Coinbase claims ads got banned, YouTube overtakes traditional TV, ChatGPT accidentally leaks chats, and more.
News from 31 July - 7 August 2025
Coinbase Claims Ads Got Banned
The crypto exchange Coinbase CEO Brian Armstrong falsely claimed the exchange's provocative British adverts had been banned by UK regulators, when in reality they were simply rejected for failing to meet advertising standards.
The two-minute film presents a dystopian view of Britain, showing residents singing "everything is just fine" whilst living in rat-infested streets with power cuts. Other scenes depict shoppers celebrating £100 grocery bills and affluent couples fleeing to Dubai. The ad generated millions of views, though some Reddit users called it "predatory" for suggesting volatile crypto could solve the cost-of-living crisis.
Investigation revealed that Clearcast, the agency responsible for ensuring that ads meet legal standards, rejected it for presenting cryptocurrency as an economic solution "without sufficient evidence". Clearcast spokesperson: "We did not 'ban' the ad, as that can only be done by the regulator after an ad makes it to air."
ChatGPT Accidentally Leaks Chats
OpenAI removed a sharing feature after over 110,000 private ChatGPT conversations were inadvertently made public and indexed by search engines.
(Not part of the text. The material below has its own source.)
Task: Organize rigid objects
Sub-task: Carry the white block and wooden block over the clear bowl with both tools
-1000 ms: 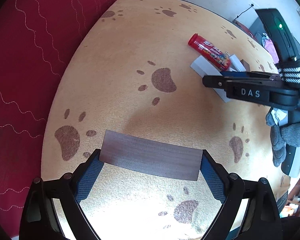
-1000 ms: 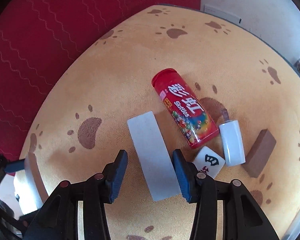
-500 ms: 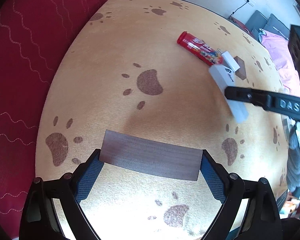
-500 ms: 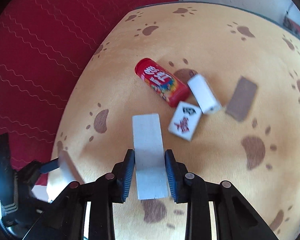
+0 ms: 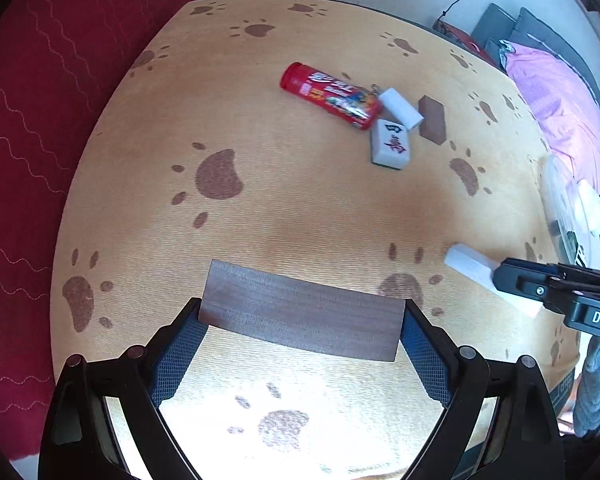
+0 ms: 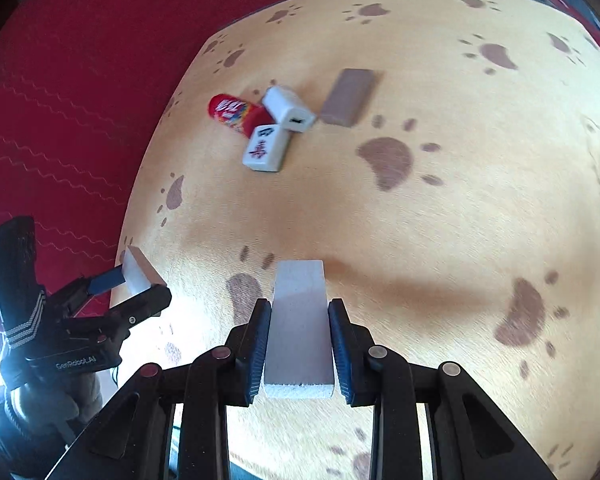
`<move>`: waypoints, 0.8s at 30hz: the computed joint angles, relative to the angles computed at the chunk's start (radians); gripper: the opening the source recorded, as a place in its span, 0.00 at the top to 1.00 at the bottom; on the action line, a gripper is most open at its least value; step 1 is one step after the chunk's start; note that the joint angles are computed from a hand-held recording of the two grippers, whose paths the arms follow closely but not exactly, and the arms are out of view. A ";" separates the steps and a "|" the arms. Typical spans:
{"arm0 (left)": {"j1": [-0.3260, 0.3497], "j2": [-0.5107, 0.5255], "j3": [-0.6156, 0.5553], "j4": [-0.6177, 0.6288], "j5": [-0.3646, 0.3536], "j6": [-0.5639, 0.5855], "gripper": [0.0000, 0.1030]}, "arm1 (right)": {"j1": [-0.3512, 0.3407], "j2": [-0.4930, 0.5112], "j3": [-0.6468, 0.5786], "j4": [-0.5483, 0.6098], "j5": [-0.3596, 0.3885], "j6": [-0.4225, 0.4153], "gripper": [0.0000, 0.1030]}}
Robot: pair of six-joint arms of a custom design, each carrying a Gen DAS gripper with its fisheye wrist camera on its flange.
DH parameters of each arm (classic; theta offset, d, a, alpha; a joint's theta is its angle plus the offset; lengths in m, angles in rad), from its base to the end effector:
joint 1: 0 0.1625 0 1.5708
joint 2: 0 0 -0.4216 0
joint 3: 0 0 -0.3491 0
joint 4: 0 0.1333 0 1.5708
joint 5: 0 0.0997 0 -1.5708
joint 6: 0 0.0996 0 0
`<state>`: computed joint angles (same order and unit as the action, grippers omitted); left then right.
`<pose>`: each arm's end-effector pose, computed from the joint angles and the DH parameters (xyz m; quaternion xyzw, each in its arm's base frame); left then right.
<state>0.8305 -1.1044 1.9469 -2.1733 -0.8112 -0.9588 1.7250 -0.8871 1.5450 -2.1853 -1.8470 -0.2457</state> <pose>-0.1893 -0.5065 0.1847 -0.0564 0.9214 -0.2030 0.3265 0.2029 -0.6141 0.1758 0.1996 -0.9699 -0.0278 0.1365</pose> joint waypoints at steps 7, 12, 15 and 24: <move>-0.028 0.079 -0.060 0.000 -0.011 0.018 0.09 | -0.050 -0.079 0.005 -0.057 0.020 0.017 0.70; -0.049 0.148 -0.123 -0.002 -0.014 0.041 0.09 | -0.091 -0.124 -0.016 -0.103 0.018 0.036 0.70; -0.059 0.186 -0.159 0.001 -0.016 0.050 0.09 | -0.117 -0.141 -0.039 -0.127 0.008 0.050 0.70; -0.081 0.297 -0.277 0.031 -0.022 0.093 0.09 | -0.188 -0.159 -0.092 -0.197 -0.025 0.066 0.70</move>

These leaked conversations include an Arabic-speaking user asking ChatGPT to write a story criticising Egypt's president, and one leaked exchange involving an Italian-speaking lawyer for a multinational energy corporation seeking advice on displacing an Amazonian indigenous community to build a hydroelectric plant.
OpenAI scrambled to de-index the conversations from Google, though over 110,000 remain accessible via Archive.org. This comes after Meta's AI chatbot leaked private conversations earlier this year. ChatGPT user: “How can we get the lowest possible price in negotiations with these indigenous people?”
North Koreans Infiltrate Western Companies
CrowdStrike has identified over 320 incidents in the past year where North Koreans posing as remote IT workers infiltrated Western companies to fund the regime's nuclear weapons programme, marking a 220% increase from the previous year.
The scheme involves North Koreans using false identities, fabricated CVs, deepfake technology to alter their appearance during remote interviews, and stolen work histories to secure developer roles at unsuspecting companies. Once hired, they steal sensitive data for later extortion whilst generating billions of dollars for Pyongyang's sanctioned nuclear programme.
The Department of Justice has targeted US-based facilitators who operate "laptop farms" - racks of open laptops allowing North Koreans to work remotely whilst appearing to be physically located in America. Some crypto companies now ask prospective employees to criticise Kim Jong Un during interviews, a request that the highly monitored North Korean workers cannot fulfil.